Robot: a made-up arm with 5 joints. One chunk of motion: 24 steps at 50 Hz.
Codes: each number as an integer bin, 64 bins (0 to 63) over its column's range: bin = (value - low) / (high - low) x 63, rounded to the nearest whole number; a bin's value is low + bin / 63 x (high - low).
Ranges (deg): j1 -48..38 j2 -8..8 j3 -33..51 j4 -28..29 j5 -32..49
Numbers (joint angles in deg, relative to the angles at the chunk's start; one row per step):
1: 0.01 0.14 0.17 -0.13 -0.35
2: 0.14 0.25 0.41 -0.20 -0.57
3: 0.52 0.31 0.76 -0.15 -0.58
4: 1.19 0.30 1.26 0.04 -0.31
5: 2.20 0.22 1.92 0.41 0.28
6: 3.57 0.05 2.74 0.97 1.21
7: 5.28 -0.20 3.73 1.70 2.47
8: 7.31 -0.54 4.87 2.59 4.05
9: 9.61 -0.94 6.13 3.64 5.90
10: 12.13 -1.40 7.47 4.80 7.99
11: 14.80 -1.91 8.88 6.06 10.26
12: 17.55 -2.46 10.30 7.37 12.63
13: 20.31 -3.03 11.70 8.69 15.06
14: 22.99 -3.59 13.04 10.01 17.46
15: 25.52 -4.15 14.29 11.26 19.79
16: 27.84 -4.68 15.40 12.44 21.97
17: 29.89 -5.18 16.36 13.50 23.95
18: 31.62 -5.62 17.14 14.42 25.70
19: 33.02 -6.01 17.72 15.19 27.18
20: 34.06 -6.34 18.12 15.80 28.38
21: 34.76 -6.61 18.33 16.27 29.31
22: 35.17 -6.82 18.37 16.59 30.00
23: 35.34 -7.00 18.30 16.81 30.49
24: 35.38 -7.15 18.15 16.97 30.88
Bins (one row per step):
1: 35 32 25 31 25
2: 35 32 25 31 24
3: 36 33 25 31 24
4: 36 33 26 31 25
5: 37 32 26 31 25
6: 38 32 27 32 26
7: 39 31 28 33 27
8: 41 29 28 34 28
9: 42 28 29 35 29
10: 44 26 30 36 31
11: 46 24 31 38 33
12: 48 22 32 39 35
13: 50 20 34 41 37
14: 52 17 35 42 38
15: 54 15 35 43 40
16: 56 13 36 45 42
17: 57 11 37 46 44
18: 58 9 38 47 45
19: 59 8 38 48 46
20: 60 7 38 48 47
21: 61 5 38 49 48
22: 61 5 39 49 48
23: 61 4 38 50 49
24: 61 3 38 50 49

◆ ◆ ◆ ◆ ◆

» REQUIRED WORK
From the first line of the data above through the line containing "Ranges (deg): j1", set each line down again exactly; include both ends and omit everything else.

» WRITTEN REPLY
Robot: a made-up arm with 5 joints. One chunk of motion: 24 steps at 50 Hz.
Codes: each number as an integer bin, 64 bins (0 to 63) over its column's range: bin = (value - low) / (high - low) x 63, rounded to the nearest whole number; a bin's value is low + bin / 63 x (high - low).
Ranges (deg): j1 -48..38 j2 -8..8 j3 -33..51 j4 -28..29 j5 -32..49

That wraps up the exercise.